Pensioni Integrative

Pensioni Integrative

Fondi pensione e PIP (piani individuali pensionistici)

Le prestazioni previste dall’Inps a favore dei pensionati sono sempre più ridotte: i lavoratori tendono ad andare in pensione sempre più tardi, l’ammontare delle pensioni continua a calare.

E’ per questo motivo che nasce l’esigenza di ricorrere a strumenti finanziari che permettano di integrare la pensione pubblica.

A tal fine, sia fondi pensione che i piani individuali pensionistici (PIP), consentono di ottenere un flusso di reddito mensile. Per incentivare entrambi, lo Stato prevede che l’importo versato a tali forme previdenziali possa essere dedotto dal reddito imponibile, entro il limite del 12% del reddito e, comunque, non oltre i 5.165 euro annui.

Con l’esenzione dall’imposta sui redditi, ad ogni modo, il pagamento è solo posticipato: l’imposta dovrà essere pagata ugualmente, ma solo nel momento in cui il risparmiatore percepirà la rendita. Di conseguenza, oltre a posticipare il pagamento, è possibile beneficiare di un’aliquota ridotta, minore di quella marginale.

Poiché, al momento della rendita, l’imposta sui redditi si paga anche qualora non si avesse usufruito della deducibilità fiscale relativa ai versamenti a fondi pensione e PIP, effettuare conferimenti ad entrambi non risulta vantaggioso nei casi in cui non si fosse nelle condizioni di poter beneficiare di tale deducibilità (ad esempio, perché si è gia oltre il tetto massimo dei 5.165 euro annui).

Il fondo pensione è una forma di pensione integrativa privata, che si aggiunge alla normale pensione pubblica.

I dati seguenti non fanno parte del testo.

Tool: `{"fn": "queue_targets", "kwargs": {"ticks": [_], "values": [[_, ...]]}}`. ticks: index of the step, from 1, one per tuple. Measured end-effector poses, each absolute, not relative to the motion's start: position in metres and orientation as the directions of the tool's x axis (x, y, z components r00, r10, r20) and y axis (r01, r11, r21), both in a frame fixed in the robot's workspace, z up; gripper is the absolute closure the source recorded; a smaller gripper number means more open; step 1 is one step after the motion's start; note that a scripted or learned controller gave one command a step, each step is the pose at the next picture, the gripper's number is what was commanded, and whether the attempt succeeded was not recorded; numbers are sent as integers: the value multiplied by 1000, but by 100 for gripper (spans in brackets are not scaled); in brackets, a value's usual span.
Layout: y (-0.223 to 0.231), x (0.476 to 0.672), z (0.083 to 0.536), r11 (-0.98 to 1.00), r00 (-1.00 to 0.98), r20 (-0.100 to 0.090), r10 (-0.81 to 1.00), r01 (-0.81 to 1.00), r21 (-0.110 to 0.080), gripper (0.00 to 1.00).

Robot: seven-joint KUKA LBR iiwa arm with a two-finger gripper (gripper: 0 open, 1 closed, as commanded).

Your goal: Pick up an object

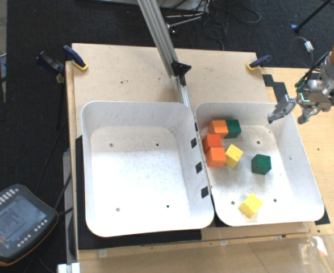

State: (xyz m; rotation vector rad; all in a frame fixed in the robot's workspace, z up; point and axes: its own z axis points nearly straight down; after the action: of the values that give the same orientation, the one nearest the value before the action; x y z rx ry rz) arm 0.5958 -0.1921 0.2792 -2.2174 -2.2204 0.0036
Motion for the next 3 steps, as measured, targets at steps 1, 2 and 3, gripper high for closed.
{"fn": "queue_targets", "kwargs": {"ticks": [1, 2, 3], "values": [[-192, 597, 282, 3, -3, -1, 1000, 1000, 0, 0], [-185, 589, 231, 1, -1, 1, 1000, 1000, -5, 0], [-183, 593, 187, 0, 0, 1, 1000, 1000, -4, 0]]}}
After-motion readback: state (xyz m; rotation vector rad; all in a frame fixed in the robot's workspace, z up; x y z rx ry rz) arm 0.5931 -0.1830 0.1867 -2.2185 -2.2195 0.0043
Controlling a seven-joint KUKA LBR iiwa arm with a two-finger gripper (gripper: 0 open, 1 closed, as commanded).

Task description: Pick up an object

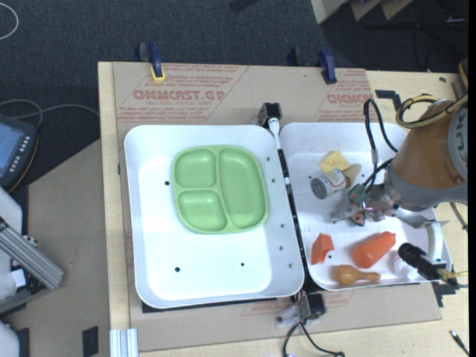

Esistono fondi di categoria, ai quali possono aderire solo gli addetti ad un determinato settore, e fondi aperti.
Le persone per le quali risulta essenziale il bisogno di un’integrazione di questo tipo, sono soprattutto i giovani lavoratori, ai quali la pensione INPS offre davvero poche garanzie. Lo Stato, a tal fine, incentiva la costituzione dei fondi pensione attraverso una serie di benefici di origine fiscale.

Il fondo pensione raccoglie i versamenti periodici di ogni aderente, investendoli secondo il mandato. E’ possibile scegliere tra differenti linee di investimento, in relazione al peso della componente azionaria, all’eticità etiche o ad eventuale garanzia del capitale. Periodicamente, inoltre, si è liberi di cambiare tale scelta in base alle proprie esigenze.

Quando il lavoratore andrà in pensione, il fondo calcolerà il montante maturato (versamenti negli anni più interessi maturati, a seconda della linea di investimento scelta): egli sarà libero di decidere se convertire il montante interamente in rendita, oppure, scegliere di percepirne una parte in capitale ed una in rendita

I PIP, ovvero i piani individuali pensionistici, rappresentano un’alternativa ai fondi pensione: sono polizze assicurative finalizzate all’integrazione della pensione. Pertanto, come ogni altra polizza, prevedono: caricamento sui premi versati, capitale e rendimento minimo garantiti.